Here’s a minute long recording I took of it training, maybe you could take a look and analyse it for any faults?

It keeps repeating these movements over and over, it either almost reaches the curve or crashes to its right or left, always in the exact same spot.

MYOriginsWorkshop · May 22, 2024, 2:49pm

Let’s try giving a reward if the length of side ray casts stays the same for a period of time. Otherwise give zero rewards. Do not use punishments because the ray cast will definitely change its length if it was turning at the corners.

That should encourage the car to move straight.

noisecooldeadpool362 · May 22, 2024, 2:51pm

Each time I give it a reward, would I :reinforce() (e.g 5 seconds with constant raycast distance then :reinforce() ) or increase its total reward value then :reinforce() that every 0.01 seconds in the while loop

MYOriginsWorkshop · May 22, 2024, 2:52pm

Increase its total reward. calling reinforce() will just update the model.

noisecooldeadpool362 · May 22, 2024, 2:56pm

It wants to stay still when it gets rewarded though, what do I do about that

noisecooldeadpool362 · May 22, 2024, 2:58pm

Already have that, distance from goal = punishment

RaterixRGL · May 22, 2024, 2:59pm

One thing I have noticed is when you try to reinforce the AI, you need to make sure the reinforcement is provided in a truly valid area, don’t mix bad data.

MYOriginsWorkshop · May 22, 2024, 3:03pm

Okay let’s modify what I said before:

Let’s try giving a reward if the length of side ray casts stays the same for a period of time.
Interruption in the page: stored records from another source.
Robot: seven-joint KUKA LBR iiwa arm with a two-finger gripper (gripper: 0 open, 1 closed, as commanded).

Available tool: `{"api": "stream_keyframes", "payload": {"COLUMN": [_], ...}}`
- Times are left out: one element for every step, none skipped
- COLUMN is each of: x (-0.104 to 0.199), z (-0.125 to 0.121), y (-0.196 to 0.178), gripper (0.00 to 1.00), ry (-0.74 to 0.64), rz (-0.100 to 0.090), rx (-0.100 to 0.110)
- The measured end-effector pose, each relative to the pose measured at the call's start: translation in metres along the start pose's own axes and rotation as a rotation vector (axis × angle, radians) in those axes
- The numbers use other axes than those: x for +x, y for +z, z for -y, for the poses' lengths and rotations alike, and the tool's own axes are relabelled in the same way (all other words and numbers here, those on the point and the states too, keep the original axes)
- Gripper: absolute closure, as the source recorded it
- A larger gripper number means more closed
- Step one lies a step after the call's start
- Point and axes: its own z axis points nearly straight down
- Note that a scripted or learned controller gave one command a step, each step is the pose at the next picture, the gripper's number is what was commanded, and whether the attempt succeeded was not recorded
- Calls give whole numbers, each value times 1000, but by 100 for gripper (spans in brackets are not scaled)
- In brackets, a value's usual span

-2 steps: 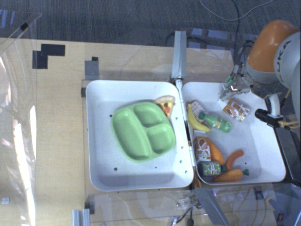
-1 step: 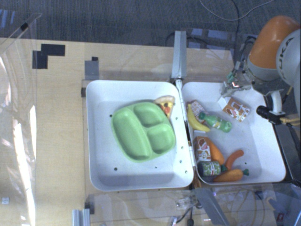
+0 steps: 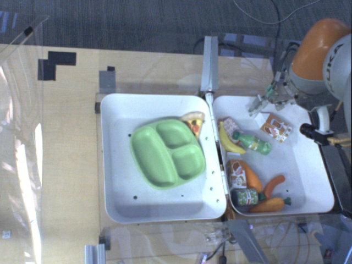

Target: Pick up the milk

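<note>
A carrot (image 3: 269, 204) is seen well below the milk carton (image 3: 275, 128); just above it the gripper (image 3: 268, 105) is held spread, empty

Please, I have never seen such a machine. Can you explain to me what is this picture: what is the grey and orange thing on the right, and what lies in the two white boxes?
One camera fixed above the bench looks down at a slant. The grey and orange thing is a robot arm reaching in from the right. Its hand hovers over the far edge of the right bin; I see nothing held in it.

The left bin holds a green divided plate and a toy pizza slice at the plate's far right corner.

The right bin holds toy food: a banana, a green bottle, a small orange and white carton, likely the milk to pick up, plus carrots and other small items near the front.
</note>
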Motion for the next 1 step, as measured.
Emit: {"api": "stream_keyframes", "payload": {"x": [-11], "z": [39], "y": [-18], "gripper": [0], "ry": [-60], "rz": [-16], "rx": [50]}}
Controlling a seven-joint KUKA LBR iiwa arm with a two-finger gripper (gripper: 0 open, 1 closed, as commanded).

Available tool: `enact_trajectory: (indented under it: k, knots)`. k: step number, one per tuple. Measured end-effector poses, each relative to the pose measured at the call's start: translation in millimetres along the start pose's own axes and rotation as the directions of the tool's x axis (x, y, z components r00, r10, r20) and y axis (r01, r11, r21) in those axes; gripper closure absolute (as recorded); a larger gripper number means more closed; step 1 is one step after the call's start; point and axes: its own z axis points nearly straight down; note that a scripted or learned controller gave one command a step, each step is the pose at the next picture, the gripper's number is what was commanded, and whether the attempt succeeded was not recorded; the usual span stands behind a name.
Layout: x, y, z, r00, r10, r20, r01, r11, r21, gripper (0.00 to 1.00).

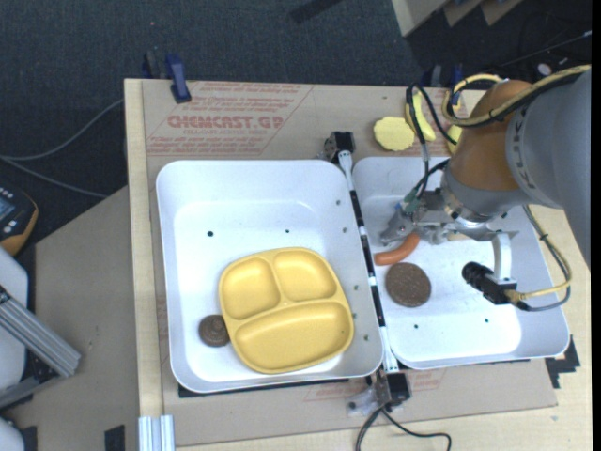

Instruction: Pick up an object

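The grey arm (549, 144), its orange band (484, 153) showing above the wrist, reaches in from the right and hangs low over the back left part of the right-hand bin (526, 341). The gripper (416, 222) sits at the end of a tangle of dark metal and cables, and whether it is spread or closed cannot be told from this slant.

Just below and slightly left of the gripper lies an orange carrot-shaped piece (398, 248), stretched out on the bin floor close to the divider between the bins; it appears to lie under the tool rather than in it, though contact is unclear. A little further toward the front, a round brown cookie-like disc (409, 284) rests flat on the white floor, near the carrot's lower end. To the gripper's right, a black cylindrical fitting (485, 281) with a yellow cable hangs off the arm above the bin.

Across the divider, well to the gripper's left and toward the front, the left-hand bin (188, 195) holds a yellow three-compartment tray (285, 308), with a small brown disc (214, 331) touching or just beside its left front edge. Behind the gripper, outside the bins on the bench (225, 116), sits a yellow lump (394, 133).
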Motion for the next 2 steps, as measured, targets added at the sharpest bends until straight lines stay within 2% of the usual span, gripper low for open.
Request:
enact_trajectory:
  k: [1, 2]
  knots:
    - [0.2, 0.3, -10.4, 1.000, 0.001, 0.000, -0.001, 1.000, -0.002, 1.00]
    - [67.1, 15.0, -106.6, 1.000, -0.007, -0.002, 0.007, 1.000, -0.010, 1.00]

Otherwise give zero rewards. Do not use punishments because the ray cast will definitely change its length if it was turning at the corners.

to something like:

Let’s try giving a reward if the length of side ray casts stays the same for a period of time provided that the car exceeds certain throttle speed. Otherwise give zero rewards. Do not use punishments because the ray cast will definitely change its length if it was turning at the corners.
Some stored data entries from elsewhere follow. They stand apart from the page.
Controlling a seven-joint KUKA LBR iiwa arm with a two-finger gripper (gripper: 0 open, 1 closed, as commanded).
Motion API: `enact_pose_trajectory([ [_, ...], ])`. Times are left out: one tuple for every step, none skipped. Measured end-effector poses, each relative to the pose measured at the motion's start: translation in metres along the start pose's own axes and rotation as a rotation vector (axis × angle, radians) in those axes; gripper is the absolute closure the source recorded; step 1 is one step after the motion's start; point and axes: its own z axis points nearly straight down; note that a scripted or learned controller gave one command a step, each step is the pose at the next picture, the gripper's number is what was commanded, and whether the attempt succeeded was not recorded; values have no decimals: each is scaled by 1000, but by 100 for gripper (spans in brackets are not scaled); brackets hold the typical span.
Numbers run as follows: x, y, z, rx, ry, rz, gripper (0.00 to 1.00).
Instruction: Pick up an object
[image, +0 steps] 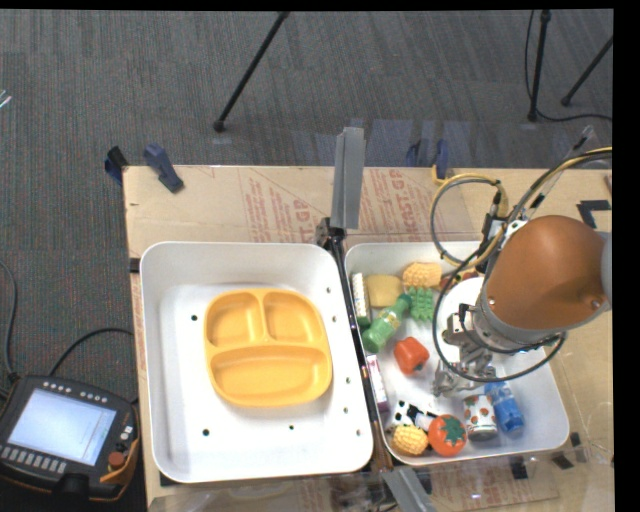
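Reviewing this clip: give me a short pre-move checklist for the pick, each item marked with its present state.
1. Arm over the right white bin that holds the toys: ok.
2. Tool low among the toys, beside the small red cup: ok.
3. Object between the tool's fingers: cannot tell.
4. Yellow divided plastic tray flat in the left white bin, out of the arm's way: ok.
5. Green plastic bottle and red tomato toy apart from the tool: ok.

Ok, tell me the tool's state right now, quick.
Tool: low in the right bin; open or closed cannot be told.
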Motion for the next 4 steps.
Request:
enact_pose_trajectory([
  [0,-1,-1,2,0,0,0],
  [-44,16,-2,7,4,185,0],
  [-44,18,-2,6,5,223,0],
  [-45,13,-2,6,4,242,0],
])
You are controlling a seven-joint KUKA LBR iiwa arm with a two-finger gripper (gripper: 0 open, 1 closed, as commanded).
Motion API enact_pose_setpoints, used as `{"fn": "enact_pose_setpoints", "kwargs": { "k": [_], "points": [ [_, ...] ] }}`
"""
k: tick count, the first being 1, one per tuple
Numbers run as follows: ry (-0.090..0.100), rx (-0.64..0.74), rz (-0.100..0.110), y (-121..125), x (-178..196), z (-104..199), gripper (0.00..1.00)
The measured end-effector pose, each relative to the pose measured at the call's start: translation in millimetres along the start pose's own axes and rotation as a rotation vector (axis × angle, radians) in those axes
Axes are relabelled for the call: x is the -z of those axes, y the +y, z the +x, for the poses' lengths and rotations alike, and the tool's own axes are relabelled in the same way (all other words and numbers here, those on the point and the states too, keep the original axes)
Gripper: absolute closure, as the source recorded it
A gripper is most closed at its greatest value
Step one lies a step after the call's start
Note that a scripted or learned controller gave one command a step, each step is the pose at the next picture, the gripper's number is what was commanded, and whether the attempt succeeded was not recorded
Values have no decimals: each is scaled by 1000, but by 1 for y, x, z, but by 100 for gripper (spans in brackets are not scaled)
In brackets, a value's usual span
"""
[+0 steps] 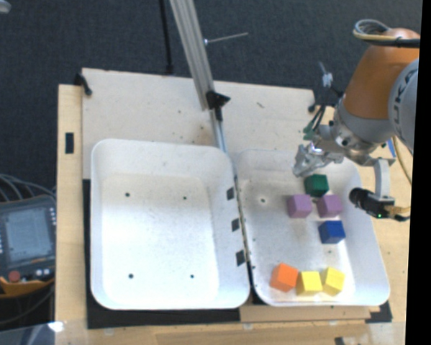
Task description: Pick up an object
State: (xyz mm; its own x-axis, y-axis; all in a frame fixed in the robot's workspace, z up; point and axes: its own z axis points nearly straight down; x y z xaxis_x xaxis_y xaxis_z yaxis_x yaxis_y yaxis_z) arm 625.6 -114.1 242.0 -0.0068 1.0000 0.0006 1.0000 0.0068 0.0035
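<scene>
Metallic grey gripper point(311, 163) in upper right of frame, poised just above green cube point(316, 185); finger spread impossible to judge, nothing visibly clamped. Green cube matte, blocky, at upper part of right bin point(380, 279). Just below, two purple cubes point(299, 206) point(330, 205) side by side, then blue cube point(331, 231). Along lower rim, orange cube point(284, 277) beside two yellow cubes point(310, 283) point(334, 280). Left bin point(99, 198) smooth speckled white plastic, rounded corners.
</scene>
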Motion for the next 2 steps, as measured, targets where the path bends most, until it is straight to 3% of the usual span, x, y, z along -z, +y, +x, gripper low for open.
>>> {"fn": "enact_pose_setpoints", "kwargs": {
  "k": [2],
  "points": [
    [1, 1, 0, 31, -1, 112, 100]
  ]
}}
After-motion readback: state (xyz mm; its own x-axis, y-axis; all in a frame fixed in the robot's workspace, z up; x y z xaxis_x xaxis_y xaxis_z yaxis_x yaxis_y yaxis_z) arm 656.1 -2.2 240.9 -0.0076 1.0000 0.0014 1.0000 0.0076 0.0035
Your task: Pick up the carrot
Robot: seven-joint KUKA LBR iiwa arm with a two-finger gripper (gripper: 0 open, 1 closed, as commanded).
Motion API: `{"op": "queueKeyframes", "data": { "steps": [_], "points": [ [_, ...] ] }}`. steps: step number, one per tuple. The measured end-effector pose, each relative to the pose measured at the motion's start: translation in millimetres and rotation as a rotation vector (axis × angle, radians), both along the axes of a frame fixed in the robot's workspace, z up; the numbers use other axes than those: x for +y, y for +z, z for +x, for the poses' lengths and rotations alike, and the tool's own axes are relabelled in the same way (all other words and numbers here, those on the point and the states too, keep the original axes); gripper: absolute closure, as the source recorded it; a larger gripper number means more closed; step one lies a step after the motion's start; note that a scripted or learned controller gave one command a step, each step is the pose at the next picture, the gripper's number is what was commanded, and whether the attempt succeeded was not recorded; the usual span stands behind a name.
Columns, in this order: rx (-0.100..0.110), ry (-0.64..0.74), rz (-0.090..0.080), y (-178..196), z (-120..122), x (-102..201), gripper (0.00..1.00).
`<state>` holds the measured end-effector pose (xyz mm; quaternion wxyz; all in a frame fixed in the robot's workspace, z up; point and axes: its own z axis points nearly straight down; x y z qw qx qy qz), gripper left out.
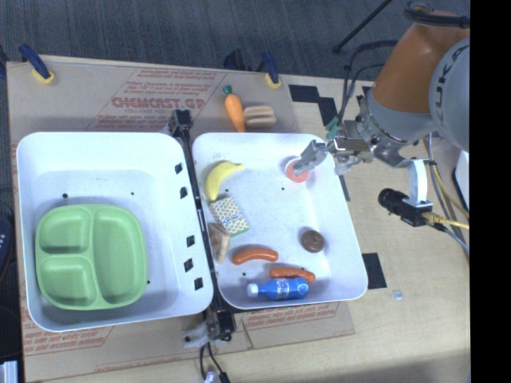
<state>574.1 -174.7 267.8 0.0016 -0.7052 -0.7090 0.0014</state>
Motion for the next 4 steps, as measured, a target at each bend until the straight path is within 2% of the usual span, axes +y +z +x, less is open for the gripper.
{"op": "queueKeyframes", "data": {
  "steps": [1,2,3,4],
  "points": [
    [0.002,-0.024,0.001,-158,24,58,0.00],
    [-0.002,-0.009,0.001,-75,76,122,0.00],
    [-0.003,0.048,-0.001,36,77,137,0.00],
    [0.003,-0.542,-0.002,-119,81,65,0.00]
  ]
}}
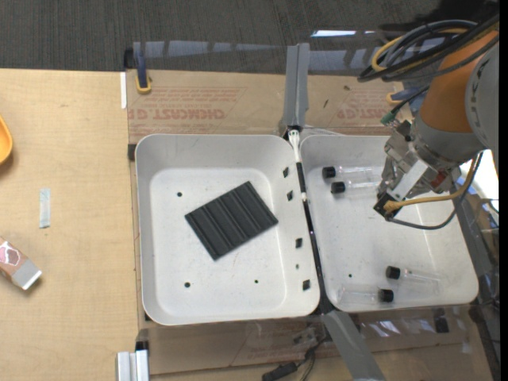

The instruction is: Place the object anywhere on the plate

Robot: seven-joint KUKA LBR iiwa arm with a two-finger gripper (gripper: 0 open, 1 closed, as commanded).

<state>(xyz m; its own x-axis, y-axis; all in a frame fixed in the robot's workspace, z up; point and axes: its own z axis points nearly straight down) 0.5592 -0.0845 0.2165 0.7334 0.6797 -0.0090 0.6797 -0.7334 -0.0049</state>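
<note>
Starting at the left, the left bin [147,213] carries the dark ribbed plate [231,220], lying flat and turned at a slant near the middle. It looks set there as an open landing spot, with white floor showing all around it, and there's nothing on it yet.

Across the divider, the right bin [357,244] has four clear capped vials, all on their sides. Two are up top [349,178], close together. Two more sit near the front wall [397,284], well apart from the first pair. So the object to move is over here, loose on the floor and not yet lifted.

And now the arm [452,109], reaching in from the right and bent down over the bin's far right part. Its gripper [394,187] hangs just beside the upper pair. From this angle I can't tell whether it's released or clenched, and no vial is visibly in its grasp.
</note>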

noisecooldeadpool362 · May 22, 2024, 3:04pm

Uploading: 20240522-1501-55.5603461.mp4…

So far all it does it either crash at these corners as u see here, but I think Aqwam’s advise worked abit and the vehicle managed to atleast hit the corner 2 times as u see in the video, it has never been able to do that before, other than that I don’t know how else I can improve it.
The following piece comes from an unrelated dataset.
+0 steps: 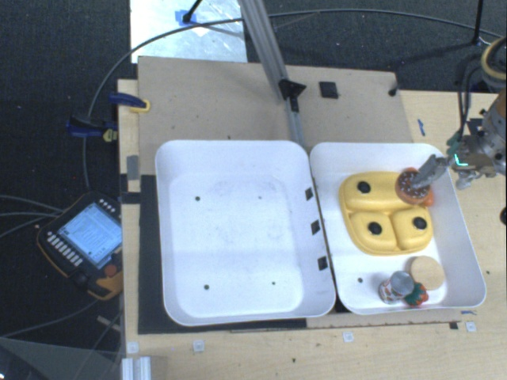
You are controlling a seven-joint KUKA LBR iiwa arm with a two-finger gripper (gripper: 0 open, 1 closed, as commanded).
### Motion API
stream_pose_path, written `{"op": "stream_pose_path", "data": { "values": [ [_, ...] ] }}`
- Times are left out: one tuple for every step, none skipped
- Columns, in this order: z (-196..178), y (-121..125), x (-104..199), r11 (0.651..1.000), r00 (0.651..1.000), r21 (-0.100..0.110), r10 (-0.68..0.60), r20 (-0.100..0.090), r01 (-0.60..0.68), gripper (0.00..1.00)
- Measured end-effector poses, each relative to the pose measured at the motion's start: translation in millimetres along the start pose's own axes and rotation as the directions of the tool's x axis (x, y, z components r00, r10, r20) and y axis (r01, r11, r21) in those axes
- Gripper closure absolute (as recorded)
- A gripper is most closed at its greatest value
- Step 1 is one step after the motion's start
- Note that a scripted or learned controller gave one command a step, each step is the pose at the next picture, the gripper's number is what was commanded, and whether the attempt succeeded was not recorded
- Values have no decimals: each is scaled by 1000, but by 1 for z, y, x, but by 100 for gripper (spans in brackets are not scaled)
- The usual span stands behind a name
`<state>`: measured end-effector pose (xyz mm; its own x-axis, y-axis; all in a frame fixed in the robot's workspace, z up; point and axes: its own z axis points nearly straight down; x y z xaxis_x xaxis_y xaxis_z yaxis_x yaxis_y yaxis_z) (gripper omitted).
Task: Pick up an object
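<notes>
Small figure and tan disc lie at right bin front. Behind them: yellow tray, brown round item on its rear rt corner. Gripper touches that item; finger state cannot be judged. Left bin adjacent.

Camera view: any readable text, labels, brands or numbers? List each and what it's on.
No text can be read in this view.
Teach pendant, left of the bins: lit screen shows content, too small and blurred to read.
Small figure in the right bin: coloured markings, nothing legible.
Yellow tray: black dots, no lettering.
</notes>
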<state>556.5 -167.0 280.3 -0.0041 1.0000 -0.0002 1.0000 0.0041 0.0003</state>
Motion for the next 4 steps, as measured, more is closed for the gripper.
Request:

noisecooldeadpool362 · May 22, 2024, 3:04pm

I’ll try this (30 wordsssssssssss)

noisecooldeadpool362 · May 22, 2024, 3:09pm

It definitely is working! Although I was a bit lazy and set it to if Throttle==1 (I definitely need to add a speed variable) it still made the car drive in an almost perfectly straight path and almost cleared the entire curve before crashing into the straight road in front of it, definitely have not made it this far before, especially the fact that it went that far just 4 seconds into training. I will leave it here for today and test it again tomorrow, ill let you know how it goes as usual!

MYOriginsWorkshop · May 22, 2024, 8:16pm

Release 1.16 Version Update!

Refactored and renamed Deep Q-Learning, Deep SARSA and Deep Expected SARSA. This includes the variants.
Made some bug fixes and removed redundant codes for some of the algorithms stated above.
That’s pretty much it…

MYOriginsWorkshop · May 23, 2024, 11:31am

Hello guys!

I have uploaded the version 5 of the sword-fighting AI codes. The version 5 brings back some of the codes from the version 1 so that the AIs can learn more advanced tactics. It is also combined with the version 4 since the AIs in that version learnt things much more faster than the previous versions.

Also, credit to @noisecooldeadpool362 for providing the code improvements related to angle calculations and this will be applied to future versions of the sword-fighting AI codes.